### Exercise description
Print the data below exactly, but only the lines from the one containing "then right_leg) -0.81" down to the one containing "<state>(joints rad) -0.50", inclusive.

──────

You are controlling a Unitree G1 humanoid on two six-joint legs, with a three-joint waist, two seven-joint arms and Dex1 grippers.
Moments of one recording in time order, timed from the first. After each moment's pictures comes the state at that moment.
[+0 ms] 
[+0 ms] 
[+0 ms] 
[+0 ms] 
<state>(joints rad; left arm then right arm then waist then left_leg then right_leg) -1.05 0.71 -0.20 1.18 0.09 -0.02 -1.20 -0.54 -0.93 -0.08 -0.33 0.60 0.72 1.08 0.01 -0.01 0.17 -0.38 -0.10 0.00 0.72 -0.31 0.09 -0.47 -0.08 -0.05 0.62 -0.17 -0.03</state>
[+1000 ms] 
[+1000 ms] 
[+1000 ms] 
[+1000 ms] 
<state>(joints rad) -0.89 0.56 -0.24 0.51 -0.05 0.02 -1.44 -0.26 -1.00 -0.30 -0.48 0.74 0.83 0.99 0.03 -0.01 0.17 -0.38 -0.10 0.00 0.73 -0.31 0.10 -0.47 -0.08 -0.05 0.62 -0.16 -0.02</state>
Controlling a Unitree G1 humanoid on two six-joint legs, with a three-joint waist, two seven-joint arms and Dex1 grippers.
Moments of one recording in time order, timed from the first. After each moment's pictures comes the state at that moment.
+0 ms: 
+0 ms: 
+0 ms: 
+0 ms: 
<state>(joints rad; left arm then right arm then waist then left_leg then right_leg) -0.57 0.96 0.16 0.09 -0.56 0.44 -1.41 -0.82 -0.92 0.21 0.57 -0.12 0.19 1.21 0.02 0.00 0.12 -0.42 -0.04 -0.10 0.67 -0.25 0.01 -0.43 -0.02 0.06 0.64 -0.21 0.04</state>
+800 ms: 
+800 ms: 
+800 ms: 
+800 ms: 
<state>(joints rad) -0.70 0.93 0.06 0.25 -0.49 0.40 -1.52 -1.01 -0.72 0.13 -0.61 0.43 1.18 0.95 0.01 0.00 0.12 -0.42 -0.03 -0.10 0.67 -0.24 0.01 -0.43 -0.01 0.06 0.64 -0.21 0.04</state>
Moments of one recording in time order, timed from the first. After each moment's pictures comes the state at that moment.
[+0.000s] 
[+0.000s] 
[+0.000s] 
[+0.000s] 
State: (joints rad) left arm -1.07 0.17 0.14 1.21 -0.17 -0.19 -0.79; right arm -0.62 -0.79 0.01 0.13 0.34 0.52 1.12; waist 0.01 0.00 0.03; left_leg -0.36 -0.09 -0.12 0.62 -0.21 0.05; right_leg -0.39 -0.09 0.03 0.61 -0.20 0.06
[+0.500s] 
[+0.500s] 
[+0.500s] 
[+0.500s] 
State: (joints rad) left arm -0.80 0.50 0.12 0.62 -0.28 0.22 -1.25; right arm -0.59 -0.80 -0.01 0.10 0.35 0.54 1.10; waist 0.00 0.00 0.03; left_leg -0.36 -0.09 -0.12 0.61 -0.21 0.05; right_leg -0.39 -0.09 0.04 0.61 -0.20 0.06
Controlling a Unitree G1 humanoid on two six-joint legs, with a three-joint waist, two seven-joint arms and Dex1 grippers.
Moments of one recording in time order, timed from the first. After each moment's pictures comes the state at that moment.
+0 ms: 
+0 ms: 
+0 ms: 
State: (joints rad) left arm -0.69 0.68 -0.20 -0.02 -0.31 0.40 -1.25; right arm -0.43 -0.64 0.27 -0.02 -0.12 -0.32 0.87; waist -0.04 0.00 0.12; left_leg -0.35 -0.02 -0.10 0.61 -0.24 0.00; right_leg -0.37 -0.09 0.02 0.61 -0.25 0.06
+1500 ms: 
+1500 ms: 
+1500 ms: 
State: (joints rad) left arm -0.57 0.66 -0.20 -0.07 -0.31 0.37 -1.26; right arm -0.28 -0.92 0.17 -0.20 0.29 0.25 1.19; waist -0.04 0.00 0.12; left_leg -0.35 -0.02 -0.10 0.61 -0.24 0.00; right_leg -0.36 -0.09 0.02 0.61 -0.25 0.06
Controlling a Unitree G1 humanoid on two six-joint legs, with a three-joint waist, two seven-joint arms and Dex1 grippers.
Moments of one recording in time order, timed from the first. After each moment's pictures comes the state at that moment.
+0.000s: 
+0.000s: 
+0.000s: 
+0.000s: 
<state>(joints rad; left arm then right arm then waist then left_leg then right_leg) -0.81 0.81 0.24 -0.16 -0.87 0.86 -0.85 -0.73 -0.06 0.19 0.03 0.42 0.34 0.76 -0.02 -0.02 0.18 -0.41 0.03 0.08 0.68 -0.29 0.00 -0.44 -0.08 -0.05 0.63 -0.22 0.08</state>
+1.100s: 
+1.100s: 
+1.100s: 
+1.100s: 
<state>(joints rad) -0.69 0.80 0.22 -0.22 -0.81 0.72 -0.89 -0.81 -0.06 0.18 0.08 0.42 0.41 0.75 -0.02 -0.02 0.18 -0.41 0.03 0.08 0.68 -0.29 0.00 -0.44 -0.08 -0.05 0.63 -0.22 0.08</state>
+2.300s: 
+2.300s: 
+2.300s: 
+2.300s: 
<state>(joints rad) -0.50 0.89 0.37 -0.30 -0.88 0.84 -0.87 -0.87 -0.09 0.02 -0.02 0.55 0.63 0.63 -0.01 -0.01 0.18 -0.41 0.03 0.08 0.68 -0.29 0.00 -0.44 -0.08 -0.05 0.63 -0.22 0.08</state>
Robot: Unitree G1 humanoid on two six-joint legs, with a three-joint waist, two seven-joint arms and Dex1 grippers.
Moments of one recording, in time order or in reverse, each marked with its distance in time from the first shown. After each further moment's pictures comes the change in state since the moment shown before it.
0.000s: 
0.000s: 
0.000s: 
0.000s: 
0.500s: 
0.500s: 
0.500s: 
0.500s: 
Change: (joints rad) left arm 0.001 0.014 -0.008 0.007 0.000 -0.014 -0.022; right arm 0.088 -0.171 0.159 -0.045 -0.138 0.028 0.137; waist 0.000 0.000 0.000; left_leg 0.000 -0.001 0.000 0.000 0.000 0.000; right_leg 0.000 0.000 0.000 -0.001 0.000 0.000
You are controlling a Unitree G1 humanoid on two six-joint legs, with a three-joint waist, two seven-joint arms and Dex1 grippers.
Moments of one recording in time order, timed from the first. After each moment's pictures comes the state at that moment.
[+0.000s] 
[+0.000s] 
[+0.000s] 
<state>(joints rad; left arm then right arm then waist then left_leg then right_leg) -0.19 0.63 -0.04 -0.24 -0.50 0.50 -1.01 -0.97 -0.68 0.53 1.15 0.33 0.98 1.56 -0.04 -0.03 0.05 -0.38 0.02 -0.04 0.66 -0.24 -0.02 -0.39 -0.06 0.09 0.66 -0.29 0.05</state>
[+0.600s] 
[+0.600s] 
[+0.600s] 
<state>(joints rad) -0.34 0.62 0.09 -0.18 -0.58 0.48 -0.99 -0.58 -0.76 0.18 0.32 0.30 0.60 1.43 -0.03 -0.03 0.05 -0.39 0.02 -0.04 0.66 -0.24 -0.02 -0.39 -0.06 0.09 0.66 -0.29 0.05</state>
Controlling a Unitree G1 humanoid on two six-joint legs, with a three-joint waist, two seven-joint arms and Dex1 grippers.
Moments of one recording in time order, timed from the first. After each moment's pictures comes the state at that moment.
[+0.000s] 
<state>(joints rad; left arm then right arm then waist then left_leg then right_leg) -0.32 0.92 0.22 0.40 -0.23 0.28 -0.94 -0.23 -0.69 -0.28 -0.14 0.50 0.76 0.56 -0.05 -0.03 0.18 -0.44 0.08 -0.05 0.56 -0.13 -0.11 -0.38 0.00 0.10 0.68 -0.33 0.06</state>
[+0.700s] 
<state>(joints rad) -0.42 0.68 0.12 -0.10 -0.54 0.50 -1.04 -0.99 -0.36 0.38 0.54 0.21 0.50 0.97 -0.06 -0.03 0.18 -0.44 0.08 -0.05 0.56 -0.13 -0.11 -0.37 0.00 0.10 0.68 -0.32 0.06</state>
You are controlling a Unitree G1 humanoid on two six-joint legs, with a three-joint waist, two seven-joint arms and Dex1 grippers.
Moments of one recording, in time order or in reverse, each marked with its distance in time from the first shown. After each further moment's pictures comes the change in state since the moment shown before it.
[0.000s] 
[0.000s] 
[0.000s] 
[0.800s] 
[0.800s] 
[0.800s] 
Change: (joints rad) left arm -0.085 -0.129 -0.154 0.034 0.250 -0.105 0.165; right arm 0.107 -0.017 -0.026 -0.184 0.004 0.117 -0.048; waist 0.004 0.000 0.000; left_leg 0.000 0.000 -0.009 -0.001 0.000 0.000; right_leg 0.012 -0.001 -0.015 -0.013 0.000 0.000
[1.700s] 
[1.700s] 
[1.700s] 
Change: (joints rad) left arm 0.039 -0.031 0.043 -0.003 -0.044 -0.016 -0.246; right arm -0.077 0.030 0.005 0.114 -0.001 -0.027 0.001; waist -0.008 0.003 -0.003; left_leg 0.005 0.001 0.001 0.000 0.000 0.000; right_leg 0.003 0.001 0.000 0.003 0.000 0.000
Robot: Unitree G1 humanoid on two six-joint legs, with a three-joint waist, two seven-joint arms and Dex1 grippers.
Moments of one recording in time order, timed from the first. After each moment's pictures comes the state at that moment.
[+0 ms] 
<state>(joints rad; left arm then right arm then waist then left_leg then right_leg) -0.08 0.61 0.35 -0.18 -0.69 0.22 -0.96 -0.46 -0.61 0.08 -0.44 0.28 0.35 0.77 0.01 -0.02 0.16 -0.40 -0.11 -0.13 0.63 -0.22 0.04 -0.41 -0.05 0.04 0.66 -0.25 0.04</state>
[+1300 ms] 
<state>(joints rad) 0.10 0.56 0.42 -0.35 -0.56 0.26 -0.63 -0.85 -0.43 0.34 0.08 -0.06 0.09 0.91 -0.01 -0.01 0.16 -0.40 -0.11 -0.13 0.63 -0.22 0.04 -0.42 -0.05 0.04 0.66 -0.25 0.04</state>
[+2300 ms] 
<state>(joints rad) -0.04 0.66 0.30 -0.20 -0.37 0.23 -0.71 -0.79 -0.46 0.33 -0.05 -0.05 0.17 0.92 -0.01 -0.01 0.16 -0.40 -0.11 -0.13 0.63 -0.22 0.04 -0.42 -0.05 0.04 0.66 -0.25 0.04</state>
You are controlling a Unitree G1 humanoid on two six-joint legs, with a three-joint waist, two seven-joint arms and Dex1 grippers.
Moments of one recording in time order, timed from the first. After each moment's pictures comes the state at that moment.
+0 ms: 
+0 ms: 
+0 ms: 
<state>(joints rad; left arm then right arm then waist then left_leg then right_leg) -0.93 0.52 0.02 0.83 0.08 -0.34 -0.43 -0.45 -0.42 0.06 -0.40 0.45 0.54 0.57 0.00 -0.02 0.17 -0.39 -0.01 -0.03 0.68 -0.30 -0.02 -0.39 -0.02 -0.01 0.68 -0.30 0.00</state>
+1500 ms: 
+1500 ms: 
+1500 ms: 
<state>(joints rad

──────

### Exercise response
<state>(joints rad; left arm then right arm then waist then left_leg then right_leg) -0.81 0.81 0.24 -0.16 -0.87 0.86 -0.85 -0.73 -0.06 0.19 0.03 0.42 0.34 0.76 -0.02 -0.02 0.18 -0.41 0.03 0.08 0.68 -0.29 0.00 -0.44 -0.08 -0.05 0.63 -0.22 0.08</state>
+1.100s: 
+1.100s: 
+1.100s: 
+1.100s: 
<state>(joints rad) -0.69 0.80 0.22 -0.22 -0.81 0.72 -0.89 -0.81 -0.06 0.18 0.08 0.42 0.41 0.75 -0.02 -0.02 0.18 -0.41 0.03 0.08 0.68 -0.29 0.00 -0.44 -0.08 -0.05 0.63 -0.22 0.08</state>
+2.300s: 
+2.300s: 
+2.300s: 
+2.300s: 
<state>(joints rad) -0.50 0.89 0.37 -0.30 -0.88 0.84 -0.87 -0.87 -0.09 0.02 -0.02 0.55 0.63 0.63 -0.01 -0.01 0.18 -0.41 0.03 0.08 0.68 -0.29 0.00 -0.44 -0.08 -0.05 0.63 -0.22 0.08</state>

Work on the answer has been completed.